In 1955 Chevalley gave a uniform proof the the Chevalley-Shephard-Todd theorem which says that for a finite group $G$ acting on a complex vector space $V$, the following are equivalent:
(i) The algebra $S(V)^G$ of invariant polynomial functions on $V$ is a polynomial ring;
(ii) $G$ is generated by pseudoreflections.
I believe Serre observed that Chevalley's proof of (i) $\Rightarrow$ (ii) goes through verbatim in the case of a field of arbitrary characteristic (although (ii) $\Rightarrow$ (i) may fail).
EDIT: Whoops, according to comments at a previous MO question (Chevalley–Shephard–Todd theorem), I might be conflating two things here- the issue of the characteristic of the field, and the issue of reflections versus pseudoreflections.
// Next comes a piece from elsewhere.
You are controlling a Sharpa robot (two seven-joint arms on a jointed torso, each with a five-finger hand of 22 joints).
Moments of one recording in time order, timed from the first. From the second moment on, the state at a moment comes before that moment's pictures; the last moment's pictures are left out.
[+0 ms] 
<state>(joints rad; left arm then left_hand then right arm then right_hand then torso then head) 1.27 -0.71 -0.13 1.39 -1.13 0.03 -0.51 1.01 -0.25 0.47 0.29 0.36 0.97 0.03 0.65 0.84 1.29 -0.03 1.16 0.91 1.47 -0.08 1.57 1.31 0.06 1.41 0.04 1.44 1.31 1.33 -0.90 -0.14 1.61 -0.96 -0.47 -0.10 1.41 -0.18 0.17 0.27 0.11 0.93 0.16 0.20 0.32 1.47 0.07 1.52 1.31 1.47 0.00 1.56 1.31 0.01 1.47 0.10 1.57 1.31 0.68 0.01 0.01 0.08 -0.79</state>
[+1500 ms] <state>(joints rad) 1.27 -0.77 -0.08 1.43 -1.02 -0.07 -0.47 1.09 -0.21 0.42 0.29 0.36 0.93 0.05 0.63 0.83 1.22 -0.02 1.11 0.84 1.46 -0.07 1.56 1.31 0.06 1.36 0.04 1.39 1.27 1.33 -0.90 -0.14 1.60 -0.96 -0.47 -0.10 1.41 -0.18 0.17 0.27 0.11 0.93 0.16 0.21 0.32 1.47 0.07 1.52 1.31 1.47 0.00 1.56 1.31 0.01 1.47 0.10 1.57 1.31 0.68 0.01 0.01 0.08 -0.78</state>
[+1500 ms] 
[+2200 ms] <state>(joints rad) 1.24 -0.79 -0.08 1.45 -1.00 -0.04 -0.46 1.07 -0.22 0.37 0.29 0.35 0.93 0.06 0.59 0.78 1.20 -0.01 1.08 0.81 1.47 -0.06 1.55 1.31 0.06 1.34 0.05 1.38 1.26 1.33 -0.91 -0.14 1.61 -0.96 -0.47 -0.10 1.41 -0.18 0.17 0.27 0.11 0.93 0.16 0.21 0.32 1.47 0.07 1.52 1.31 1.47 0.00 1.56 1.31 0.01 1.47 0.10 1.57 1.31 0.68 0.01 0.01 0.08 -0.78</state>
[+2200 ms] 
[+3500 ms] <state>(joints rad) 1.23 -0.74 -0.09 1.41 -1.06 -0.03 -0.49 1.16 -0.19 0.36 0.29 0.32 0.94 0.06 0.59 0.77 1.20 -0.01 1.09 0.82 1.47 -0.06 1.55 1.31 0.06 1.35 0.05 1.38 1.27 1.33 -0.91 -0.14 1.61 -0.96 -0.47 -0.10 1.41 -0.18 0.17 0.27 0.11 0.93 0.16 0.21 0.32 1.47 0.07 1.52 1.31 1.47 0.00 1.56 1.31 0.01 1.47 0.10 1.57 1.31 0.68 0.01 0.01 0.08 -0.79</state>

I think what Serre actually observed regarding Chevalley's proof is that the implication (ii) $\Rightarrow$ (i) is true for pseuoreflections, whereas Chevalley had only stated it for reflections.
A scan of the relevant paper "Groupes finis d’automorphismes d’anneaux locaux réguliers" of Serre (in French) is here: https://www.math.purdue.edu/~wilker/misc/serre-enjf.pdf.